10En corollaire, une série de questions subsidiaires se pose : qu’est-ce qui à la Renaissance explique cette redistribution des rôles ? Les Mémoires témoignent-ils, comme certains l’affirment, d’une volonté conservatrice voire rétrograde, dans une société où les valeurs changent, de continuer à défendre l’ancien système féodal ? Ou ne représenteraient-ils pas plutôt un vibrant manifeste pour ceux qui, dans leur vie, ont réalisé les nouvelles valeurs renaissantes de l’initiative, de la mobilité sociale, de l’accomplissement individuel ?
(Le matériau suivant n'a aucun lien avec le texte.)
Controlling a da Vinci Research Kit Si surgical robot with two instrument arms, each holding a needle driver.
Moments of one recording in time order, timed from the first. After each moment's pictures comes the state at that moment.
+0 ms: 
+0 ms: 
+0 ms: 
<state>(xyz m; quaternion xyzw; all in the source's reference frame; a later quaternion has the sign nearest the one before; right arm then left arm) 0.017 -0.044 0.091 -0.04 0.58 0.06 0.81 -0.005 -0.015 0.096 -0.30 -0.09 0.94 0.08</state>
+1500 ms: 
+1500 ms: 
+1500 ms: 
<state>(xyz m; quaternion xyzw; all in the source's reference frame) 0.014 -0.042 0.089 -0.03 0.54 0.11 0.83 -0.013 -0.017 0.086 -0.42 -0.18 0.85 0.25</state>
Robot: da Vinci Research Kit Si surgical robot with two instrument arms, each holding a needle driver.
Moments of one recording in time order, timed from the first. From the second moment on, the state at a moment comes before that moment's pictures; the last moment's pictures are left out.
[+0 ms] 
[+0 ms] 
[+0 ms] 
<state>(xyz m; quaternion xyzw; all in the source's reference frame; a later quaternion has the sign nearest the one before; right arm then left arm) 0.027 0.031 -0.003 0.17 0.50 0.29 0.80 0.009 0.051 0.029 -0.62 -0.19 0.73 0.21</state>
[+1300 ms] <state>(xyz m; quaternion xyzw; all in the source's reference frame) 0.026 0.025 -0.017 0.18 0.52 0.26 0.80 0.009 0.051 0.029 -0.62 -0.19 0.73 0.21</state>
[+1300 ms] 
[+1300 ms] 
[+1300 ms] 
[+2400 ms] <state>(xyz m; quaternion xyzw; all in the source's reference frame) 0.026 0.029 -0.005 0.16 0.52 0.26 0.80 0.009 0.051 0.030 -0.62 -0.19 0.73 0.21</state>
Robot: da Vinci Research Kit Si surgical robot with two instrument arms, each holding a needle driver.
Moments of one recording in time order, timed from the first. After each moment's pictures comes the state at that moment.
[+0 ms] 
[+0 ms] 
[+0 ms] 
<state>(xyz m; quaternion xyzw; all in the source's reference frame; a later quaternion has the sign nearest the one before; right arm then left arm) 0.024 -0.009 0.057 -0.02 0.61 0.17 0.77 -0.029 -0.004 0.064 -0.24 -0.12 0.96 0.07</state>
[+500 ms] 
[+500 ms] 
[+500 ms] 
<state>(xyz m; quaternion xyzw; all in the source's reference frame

11La marginalité générique des Mémoires à la Renaissance semble se prêter à l’une et l’autre interprétations. Ils permettent, et c’est la seule certitude, de définir le rapport du mémorialiste à son image sociale dans le présent, de mesurer l’incidence de cette nouvelle conscience sur la notion même d’individu, et sur sa projection dans l’avenir. Certaines de ces questions ont l’intérêt d’indiquer de nouvelles directions pour une exploitation différente, non moins fertile sur le plan historique, du genre des Mémoires.
12Les Mémoires écrits le plus souvent sous la cuisante vexation d’une disgrâce donnent à voir, à vif, cette notion d’honneur, à la charnière du Moyen Age et de la Renaissance. Si au Moyen Age, pour les nobles dont par la force des choses nous nous préoccupons davantage dans cette étude, l’honneur se présente comme intimement lié à la dynastie et au rang, à la Renaissance cette notion s’enrichit des attributs de la personne et se transforme sensiblement. En ce sens, la disgrâce ne sert pas uniquement de révélateur de l’individu, elle représente le centre de l’onde de choc à partir de laquelle le mémorialiste reconstruit son passé. C’est cette tentative, à l’origine des Mémoires, qui, révélatrice d’une époque, marque également leur historicité.